Available data section start
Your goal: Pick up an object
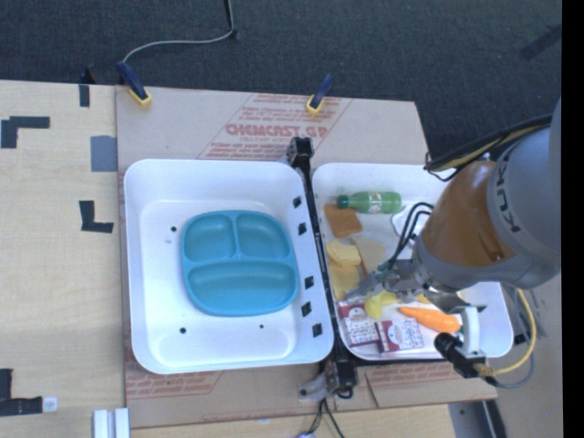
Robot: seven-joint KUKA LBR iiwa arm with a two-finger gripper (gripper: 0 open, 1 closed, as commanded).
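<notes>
The two-finger gripper (372, 286) sits low in the right white bin (412, 173), amid crowded pale yellow foam blocks (344, 255), a small yellow piece (380, 303), an orange carrot-shaped toy (431, 318) and a red-and-white flat packet (360, 326). Whether it clasps anything, I cannot tell. The crowding could make it nudge neighbours aside or come up with nothing. A green plastic bottle (370, 203) lies at the far side; a blue divided plate (241, 261) rests in the left bin.
</notes>
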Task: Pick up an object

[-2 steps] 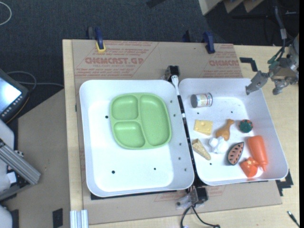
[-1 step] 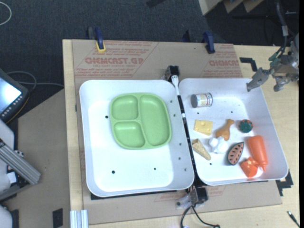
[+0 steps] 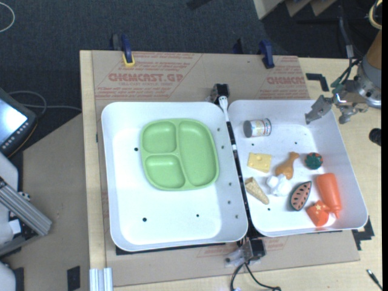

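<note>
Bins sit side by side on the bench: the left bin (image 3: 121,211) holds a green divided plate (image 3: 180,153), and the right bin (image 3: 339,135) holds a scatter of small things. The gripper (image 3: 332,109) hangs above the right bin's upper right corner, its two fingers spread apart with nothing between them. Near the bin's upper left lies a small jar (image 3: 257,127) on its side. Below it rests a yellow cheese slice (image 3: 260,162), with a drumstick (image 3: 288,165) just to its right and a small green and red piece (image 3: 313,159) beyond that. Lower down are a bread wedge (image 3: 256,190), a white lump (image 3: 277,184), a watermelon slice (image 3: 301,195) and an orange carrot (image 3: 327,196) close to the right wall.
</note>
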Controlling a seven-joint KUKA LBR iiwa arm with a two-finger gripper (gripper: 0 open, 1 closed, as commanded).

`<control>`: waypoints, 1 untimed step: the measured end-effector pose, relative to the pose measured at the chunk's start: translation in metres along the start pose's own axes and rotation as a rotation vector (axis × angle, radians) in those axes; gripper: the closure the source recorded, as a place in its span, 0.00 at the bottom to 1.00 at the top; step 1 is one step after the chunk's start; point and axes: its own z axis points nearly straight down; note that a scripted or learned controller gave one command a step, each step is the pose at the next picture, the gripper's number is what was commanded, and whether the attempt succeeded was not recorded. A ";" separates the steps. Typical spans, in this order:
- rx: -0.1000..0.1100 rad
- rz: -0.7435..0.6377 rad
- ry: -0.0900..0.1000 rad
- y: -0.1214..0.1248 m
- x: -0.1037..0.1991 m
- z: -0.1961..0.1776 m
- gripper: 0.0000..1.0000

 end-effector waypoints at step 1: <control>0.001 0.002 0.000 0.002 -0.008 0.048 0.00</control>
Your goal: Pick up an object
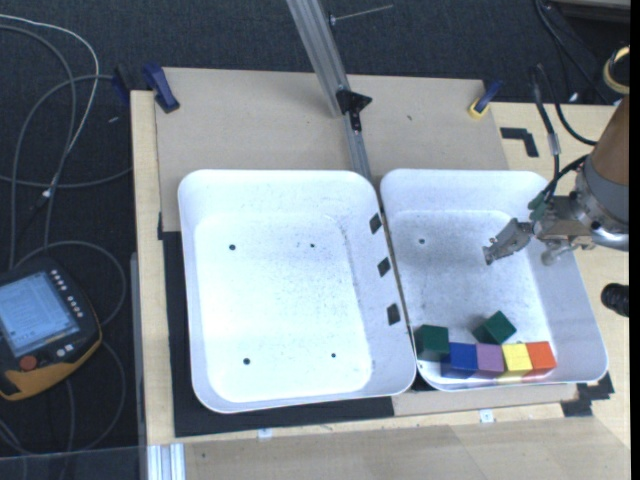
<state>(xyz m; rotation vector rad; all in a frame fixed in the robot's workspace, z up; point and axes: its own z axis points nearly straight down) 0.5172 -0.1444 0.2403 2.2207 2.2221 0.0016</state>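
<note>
Six blocks (487, 349) — below hand (528, 243), well apart

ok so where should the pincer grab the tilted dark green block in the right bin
Come from above onto the dark green block. It sits tilted, apart behind the row, with free sides. Close on its left and right faces; the purple block and yellow block crowd its front.

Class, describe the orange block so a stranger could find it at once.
Find the right bin, the one the arm reaches into. Along its near wall sits a cluster of blocks. The orange block ends that row on the right, beside the yellow block.
</note>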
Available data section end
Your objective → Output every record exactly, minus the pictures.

Task response →
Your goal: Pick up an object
Robot: seven-joint KUKA LBR iiwa arm with a two-finger gripper (gripper: 0 open, 1 closed, as commanded).
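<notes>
The two-finger gripper (372, 286) sits low in the right white bin (412, 173), amid crowded pale yellow foam blocks (344, 255), a small yellow piece (380, 303), an orange carrot-shaped toy (431, 318) and a red-and-white flat packet (360, 326). Whether it clasps anything, I cannot tell. The crowding could make it nudge neighbours aside or come up with nothing. A green plastic bottle (370, 203) lies at the far side; a blue divided plate (241, 261) rests in the left bin.
</notes>
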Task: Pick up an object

[-2 steps] 
[-1 step] 
[+0 steps] 

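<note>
Bins sit side by side on the bench: the left bin (image 3: 121,211) holds a green divided plate (image 3: 180,153), and the right bin (image 3: 339,135) holds a scatter of small things. The gripper (image 3: 332,109) hangs above the right bin's upper right corner, its two fingers spread apart with nothing between them. Near the bin's upper left lies a small jar (image 3: 257,127) on its side. Below it rests a yellow cheese slice (image 3: 260,162), with a drumstick (image 3: 288,165) just to its right and a small green and red piece (image 3: 313,159) beyond that. Lower down are a bread wedge (image 3: 256,190), a white lump (image 3: 277,184), a watermelon slice (image 3: 301,195) and an orange carrot (image 3: 327,196) close to the right wall.
</note>
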Controlling a seven-joint KUKA LBR iiwa arm with a two-finger gripper (gripper: 0 open, 1 closed, as commanded).

`<control>`: waypoints, 1 untimed step: the measured end-effector pose, relative to the pose measured at the chunk's start: translation in metres along the start pose's own axes and rotation as a rotation vector (axis × angle, radians) in those axes; gripper: the closure the source recorded, as a place in its span, 0.00 at the bottom to 1.00 at the top; step 1 is one step after the chunk's start; point and axes: its own z axis points nearly straight down; note that a scripted or learned controller gave one command a step, each step is the pose at the next picture, the gripper's number is what was commanded, and whether the attempt succeeded was not recorded. A ";" separates the steps. Typical spans, in this order:
- rx: -0.1000..0.1100 rad
- rz: -0.7435..0.6377 rad
- ry: -0.0900..0.1000 rad
- y: -0.1214..0.1248 m
- x: -0.1037..0.1991 m
- z: -0.1961..0.1776 m
- gripper: 0.0000..1.0000

 end-effector waypoints at step 1: <control>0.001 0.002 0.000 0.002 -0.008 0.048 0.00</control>
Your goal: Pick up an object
<state>(xyz m; rotation vector rad; all in a frame fixed in the robot's workspace, z up; point and axes: its own z axis points nearly straight down) 0.5172 -0.1444 0.2403 2.2207 2.2221 0.0016</state>
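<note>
Six blocks (487, 349) — below hand (528, 243), well apart

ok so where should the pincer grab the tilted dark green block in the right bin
Come from above onto the dark green block. It sits tilted, apart behind the row, with free sides. Close on its left and right faces; the purple block and yellow block crowd its front.

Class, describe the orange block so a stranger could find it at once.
Find the right bin, the one the arm reaches into. Along its near wall sits a cluster of blocks. The orange block ends that row on the right, beside the yellow block.
</note>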

Besides this answer, the exercise requires nothing else.